### PROBLEM TO SOLVE
Write out each line of the records that has "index" in it.

START EXERCISE INPUT

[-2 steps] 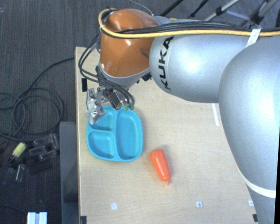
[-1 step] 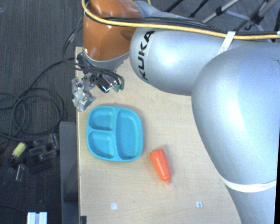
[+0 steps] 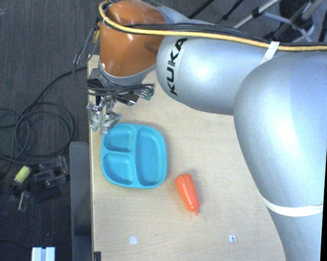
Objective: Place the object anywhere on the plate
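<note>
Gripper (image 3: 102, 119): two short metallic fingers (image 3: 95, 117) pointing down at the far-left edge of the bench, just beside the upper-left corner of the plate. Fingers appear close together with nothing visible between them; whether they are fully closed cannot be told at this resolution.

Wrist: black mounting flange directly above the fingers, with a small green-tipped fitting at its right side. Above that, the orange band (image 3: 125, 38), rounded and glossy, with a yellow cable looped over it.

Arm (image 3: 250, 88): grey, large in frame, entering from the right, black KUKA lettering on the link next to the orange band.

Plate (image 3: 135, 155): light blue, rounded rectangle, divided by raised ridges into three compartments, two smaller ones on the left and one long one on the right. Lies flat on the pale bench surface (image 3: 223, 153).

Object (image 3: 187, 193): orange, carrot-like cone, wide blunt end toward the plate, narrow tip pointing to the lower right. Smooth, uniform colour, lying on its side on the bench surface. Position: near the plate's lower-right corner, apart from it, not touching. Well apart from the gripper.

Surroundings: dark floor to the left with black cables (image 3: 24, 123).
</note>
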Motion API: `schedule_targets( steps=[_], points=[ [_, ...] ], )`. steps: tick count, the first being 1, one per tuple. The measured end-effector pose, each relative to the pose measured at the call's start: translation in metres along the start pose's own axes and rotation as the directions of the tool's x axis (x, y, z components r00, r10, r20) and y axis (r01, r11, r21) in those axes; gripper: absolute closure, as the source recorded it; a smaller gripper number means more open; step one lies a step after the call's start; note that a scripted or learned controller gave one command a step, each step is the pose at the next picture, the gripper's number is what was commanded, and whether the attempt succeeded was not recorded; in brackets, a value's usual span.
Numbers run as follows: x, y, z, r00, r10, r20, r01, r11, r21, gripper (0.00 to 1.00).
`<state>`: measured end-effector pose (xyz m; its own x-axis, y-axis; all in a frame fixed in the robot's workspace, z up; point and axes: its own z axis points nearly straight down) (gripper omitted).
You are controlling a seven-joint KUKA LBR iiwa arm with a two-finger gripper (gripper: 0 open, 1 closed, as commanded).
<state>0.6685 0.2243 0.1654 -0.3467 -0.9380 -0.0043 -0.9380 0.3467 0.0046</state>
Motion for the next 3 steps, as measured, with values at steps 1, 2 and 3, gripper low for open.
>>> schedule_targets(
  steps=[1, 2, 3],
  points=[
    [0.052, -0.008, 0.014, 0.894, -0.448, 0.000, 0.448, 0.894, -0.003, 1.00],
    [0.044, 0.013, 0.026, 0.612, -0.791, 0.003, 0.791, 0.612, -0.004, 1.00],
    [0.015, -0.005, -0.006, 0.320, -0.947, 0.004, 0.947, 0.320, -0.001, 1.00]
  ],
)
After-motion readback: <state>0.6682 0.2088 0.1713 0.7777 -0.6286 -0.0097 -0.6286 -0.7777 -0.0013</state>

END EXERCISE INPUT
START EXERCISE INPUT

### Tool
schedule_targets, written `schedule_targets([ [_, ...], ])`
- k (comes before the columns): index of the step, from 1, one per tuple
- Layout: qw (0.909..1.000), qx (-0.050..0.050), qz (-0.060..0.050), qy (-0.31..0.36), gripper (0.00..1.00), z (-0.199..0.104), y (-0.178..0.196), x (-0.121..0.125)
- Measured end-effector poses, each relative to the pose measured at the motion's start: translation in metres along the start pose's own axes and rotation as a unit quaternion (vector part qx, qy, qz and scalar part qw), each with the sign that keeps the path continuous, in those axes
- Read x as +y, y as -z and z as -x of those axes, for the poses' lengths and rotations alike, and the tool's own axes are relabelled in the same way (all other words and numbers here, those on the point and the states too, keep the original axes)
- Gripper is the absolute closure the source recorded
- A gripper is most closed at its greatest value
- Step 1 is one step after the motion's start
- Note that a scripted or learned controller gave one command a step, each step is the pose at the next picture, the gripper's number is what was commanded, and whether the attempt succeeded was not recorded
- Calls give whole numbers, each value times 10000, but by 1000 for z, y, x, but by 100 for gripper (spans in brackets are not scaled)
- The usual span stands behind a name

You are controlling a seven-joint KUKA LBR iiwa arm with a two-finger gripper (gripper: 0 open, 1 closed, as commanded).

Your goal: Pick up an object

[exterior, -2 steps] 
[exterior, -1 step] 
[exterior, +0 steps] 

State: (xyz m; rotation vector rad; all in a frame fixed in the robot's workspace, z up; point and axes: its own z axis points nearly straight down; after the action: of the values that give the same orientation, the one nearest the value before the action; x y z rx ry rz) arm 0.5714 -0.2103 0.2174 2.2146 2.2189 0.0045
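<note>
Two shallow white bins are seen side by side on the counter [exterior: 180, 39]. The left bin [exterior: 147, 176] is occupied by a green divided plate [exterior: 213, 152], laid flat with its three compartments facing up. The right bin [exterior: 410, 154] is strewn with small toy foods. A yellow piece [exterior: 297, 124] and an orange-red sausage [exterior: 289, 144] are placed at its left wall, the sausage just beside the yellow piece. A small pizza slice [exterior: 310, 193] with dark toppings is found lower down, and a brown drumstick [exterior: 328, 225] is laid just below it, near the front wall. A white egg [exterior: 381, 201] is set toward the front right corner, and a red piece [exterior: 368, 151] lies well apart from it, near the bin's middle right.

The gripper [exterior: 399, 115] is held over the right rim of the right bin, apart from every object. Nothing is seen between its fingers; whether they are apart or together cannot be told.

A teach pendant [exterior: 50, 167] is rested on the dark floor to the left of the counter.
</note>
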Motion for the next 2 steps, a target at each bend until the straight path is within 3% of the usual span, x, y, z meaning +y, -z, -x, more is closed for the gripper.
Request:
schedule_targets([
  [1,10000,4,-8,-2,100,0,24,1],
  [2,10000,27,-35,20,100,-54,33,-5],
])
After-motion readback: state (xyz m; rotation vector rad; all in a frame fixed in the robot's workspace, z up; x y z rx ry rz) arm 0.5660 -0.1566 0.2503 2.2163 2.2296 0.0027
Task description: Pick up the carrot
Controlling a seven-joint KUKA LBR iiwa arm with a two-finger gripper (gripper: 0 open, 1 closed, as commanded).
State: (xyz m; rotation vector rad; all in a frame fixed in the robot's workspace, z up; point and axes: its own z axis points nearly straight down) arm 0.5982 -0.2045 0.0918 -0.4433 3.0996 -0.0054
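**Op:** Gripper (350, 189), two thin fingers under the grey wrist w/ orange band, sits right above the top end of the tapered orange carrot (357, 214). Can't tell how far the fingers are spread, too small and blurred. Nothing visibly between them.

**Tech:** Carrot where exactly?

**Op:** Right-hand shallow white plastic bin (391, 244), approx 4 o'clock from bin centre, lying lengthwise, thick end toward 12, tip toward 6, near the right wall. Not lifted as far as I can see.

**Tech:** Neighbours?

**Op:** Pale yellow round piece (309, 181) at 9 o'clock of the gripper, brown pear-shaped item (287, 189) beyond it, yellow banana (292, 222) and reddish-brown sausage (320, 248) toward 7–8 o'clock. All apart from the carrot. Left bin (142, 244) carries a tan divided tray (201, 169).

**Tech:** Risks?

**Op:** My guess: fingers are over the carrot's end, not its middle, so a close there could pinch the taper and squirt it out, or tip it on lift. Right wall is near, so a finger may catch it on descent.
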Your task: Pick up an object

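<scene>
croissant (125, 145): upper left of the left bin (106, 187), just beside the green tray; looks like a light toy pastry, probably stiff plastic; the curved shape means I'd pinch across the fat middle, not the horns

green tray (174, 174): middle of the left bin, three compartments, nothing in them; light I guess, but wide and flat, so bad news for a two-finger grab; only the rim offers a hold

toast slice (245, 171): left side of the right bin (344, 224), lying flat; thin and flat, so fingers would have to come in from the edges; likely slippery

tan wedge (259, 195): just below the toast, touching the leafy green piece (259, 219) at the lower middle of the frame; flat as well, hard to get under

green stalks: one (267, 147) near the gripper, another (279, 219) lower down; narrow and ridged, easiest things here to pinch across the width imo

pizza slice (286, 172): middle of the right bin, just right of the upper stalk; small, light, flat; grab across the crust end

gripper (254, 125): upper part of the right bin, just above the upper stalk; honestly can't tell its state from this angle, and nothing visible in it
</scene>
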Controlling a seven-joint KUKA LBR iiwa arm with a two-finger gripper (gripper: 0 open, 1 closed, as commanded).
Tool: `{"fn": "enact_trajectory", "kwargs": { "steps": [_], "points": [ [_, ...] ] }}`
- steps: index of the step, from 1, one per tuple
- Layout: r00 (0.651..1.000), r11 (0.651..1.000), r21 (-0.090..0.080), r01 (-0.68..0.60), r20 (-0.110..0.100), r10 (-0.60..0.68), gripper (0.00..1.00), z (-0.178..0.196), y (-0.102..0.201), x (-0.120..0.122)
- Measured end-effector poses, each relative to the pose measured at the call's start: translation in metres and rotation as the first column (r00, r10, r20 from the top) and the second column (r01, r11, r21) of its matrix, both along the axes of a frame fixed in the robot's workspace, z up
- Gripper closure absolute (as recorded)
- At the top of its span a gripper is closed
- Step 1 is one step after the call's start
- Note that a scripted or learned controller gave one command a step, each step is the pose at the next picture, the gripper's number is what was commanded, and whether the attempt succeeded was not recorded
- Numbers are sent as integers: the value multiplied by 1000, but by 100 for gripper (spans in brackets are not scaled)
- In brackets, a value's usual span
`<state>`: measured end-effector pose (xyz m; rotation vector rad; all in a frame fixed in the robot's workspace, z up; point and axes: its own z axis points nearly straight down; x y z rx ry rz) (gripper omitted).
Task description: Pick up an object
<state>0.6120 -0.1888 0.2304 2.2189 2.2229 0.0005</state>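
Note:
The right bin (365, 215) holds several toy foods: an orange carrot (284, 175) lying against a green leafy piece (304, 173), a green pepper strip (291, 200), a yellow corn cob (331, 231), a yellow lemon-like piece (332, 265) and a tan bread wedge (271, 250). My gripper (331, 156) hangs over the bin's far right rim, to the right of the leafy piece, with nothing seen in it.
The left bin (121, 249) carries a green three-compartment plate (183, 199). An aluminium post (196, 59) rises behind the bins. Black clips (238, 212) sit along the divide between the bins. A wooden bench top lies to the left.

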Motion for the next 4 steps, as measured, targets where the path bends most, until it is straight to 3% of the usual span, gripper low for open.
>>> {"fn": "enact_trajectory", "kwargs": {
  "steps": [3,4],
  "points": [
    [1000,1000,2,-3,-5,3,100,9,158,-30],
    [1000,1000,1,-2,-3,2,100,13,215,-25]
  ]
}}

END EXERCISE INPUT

### OUTPUT
- k (comes before the columns): index of the step, from 1, one per tuple
- steps: index of the step, from 1, one per tuple

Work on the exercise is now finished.